Essa foi a maneira que encontrei e talvez eu só tenha compreendido completamente o significado disso depois que comecei a receber as mensagens de vocês. Quando alguém que eu nunca conheci me escreve dizendo que uma informação publicada aqui fez alguma diferença em sua vida, aquela coluna deixa de ser apenas um texto. Ela cumpriu seu propósito.
E acredito profundamente que existe algo transformador nisso também para quem ajuda. Quando saímos um pouco de nós mesmos e percebemos que podemos contribuir, mesmo que minimamente, para a vida de outra pessoa, alguma coisa também muda dentro de nós. Ajudar o outro não diminui aquilo que temos. Ao contrário. Há coisas que parecem crescer justamente quando são divididas: conhecimento, afeto, gentileza, esperança.
Talvez este seja um bom momento para todos nós nos perguntarmos: o que eu tenho que poderia compartilhar? Não estou falando necessariamente de dinheiro ou de grandes projetos. Talvez você saiba fazer alguma coisa que possa ensinar. Talvez tenha uma experiência capaz de confortar alguém. Talvez conheça uma pessoa que esteja precisando ser ouvida. Talvez possa simplesmente ser mais gentil com alguém que cruzar seu caminho hoje.

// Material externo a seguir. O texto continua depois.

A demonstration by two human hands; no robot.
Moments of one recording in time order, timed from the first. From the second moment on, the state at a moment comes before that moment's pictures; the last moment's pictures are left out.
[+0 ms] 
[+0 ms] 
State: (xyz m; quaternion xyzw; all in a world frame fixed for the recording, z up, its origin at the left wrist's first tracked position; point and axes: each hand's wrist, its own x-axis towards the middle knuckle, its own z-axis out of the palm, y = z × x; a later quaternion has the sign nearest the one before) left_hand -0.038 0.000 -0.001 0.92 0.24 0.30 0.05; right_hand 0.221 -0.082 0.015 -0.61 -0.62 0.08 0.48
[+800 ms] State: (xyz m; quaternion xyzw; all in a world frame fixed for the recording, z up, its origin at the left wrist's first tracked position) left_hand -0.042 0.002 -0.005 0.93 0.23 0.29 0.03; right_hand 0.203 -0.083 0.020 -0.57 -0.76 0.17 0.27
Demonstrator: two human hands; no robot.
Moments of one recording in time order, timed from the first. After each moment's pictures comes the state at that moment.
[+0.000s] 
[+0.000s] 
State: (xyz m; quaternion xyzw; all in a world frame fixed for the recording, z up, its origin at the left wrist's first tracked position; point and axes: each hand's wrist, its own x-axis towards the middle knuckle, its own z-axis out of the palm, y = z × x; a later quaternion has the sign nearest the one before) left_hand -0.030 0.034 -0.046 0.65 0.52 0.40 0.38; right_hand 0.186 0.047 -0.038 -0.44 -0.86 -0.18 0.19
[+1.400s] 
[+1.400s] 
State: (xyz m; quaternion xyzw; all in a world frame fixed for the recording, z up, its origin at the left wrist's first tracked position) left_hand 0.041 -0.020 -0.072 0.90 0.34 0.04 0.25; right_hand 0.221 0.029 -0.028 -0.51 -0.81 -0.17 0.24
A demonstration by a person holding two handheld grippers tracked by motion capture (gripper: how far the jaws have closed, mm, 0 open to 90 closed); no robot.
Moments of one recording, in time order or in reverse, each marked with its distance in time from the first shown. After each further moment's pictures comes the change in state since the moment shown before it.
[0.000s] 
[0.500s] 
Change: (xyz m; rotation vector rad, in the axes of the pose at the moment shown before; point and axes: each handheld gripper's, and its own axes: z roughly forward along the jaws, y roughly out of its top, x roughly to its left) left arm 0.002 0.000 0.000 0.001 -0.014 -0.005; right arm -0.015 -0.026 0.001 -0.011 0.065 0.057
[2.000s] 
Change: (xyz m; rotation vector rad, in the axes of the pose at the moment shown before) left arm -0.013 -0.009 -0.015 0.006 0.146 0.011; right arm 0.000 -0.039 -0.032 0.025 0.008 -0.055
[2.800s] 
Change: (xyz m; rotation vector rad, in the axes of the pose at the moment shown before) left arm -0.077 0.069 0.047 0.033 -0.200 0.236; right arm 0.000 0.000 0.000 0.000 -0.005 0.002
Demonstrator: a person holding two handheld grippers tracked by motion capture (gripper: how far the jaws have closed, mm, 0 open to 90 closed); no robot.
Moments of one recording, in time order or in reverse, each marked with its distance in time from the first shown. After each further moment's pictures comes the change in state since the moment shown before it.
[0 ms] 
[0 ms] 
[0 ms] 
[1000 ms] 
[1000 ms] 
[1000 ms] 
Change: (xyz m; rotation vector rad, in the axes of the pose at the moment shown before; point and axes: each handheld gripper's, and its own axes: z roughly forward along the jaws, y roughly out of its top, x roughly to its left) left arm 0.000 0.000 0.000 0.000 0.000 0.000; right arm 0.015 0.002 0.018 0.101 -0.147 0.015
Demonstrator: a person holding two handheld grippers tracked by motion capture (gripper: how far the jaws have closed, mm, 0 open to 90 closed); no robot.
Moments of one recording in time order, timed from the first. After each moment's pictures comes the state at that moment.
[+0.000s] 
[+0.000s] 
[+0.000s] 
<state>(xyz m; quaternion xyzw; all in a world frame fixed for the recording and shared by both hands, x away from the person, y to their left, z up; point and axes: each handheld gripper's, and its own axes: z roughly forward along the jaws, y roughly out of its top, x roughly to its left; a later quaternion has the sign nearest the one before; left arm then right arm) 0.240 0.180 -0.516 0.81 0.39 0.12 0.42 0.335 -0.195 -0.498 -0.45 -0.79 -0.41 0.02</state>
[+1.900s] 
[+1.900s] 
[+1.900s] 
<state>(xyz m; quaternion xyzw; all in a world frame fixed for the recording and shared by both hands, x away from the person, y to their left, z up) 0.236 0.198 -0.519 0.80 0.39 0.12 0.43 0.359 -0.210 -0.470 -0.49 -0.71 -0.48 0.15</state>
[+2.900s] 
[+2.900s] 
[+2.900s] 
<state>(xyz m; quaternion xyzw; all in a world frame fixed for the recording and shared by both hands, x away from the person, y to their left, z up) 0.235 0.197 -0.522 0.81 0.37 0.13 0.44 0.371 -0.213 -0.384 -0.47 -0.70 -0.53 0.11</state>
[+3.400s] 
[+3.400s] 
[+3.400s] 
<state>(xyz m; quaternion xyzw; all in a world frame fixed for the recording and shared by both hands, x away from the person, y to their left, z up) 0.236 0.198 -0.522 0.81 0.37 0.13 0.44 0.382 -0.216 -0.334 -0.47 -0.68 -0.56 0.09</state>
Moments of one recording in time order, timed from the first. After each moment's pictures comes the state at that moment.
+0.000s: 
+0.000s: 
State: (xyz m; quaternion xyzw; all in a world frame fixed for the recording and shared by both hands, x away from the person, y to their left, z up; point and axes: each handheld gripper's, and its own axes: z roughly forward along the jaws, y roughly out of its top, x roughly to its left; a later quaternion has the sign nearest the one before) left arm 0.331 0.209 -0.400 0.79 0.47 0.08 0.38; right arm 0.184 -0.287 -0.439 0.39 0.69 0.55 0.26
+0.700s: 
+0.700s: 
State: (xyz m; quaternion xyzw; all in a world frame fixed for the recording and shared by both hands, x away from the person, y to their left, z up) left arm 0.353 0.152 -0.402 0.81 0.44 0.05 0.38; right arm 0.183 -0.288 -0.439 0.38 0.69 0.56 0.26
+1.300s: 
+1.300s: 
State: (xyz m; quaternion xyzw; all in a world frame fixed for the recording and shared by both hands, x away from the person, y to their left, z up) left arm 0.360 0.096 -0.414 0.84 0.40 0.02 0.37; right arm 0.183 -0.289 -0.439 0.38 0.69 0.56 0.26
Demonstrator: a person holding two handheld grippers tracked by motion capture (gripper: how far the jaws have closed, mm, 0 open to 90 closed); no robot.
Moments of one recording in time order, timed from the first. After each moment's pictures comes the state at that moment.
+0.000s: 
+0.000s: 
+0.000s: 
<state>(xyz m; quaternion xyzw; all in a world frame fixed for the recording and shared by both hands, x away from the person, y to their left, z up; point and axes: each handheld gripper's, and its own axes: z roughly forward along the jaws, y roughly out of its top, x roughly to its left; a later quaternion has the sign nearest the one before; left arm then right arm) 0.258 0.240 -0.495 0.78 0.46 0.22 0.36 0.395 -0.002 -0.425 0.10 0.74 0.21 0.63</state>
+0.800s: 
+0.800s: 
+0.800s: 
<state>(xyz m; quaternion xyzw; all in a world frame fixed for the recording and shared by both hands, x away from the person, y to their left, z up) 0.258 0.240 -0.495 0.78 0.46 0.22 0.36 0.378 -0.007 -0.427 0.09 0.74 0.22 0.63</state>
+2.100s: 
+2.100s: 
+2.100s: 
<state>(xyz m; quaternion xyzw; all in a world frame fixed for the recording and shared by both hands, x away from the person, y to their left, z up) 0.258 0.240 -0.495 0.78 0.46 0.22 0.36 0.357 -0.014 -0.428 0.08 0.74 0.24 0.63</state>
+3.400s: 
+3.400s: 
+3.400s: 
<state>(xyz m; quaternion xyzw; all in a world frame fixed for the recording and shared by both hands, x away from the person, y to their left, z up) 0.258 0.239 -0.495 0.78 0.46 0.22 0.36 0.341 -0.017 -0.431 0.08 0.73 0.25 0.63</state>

Não precisamos transformar o mundo inteiro. Às vezes, transformar alguns minutos do mundo de alguém já é suficiente. Depois de seis anos escrevendo nesta revista, continuo acreditando que saúde é muito mais do que ausência de doença. Saúde também está na maneira como nos relacionamos, no sentido que encontramos para nossa existência e naquilo que somos capazes de construir uns para os outros.
Por isso, esta coluna de aniversário não é exatamente sobre mim. É sobre nós, sobre quem escreve e quem lê. Sobre conhecimento que circula. Sobre perguntas que chegam. Sobre respostas que às vezes ajudam e outras vezes provocam novas reflexões. Sobre uma troca que começou em agosto de 2020 e que, seis anos depois, continua fazendo sentido para mim.
Enquanto houver alguém do outro lado disposto a ler, perguntar, aprender e também me ensinar, continuarei acreditando que vale a pena sentar diante de uma página em branco e tentar transformar conhecimento em palavras. A todos que estiveram comigo em algum momento desse caminho, meu muito obrigado.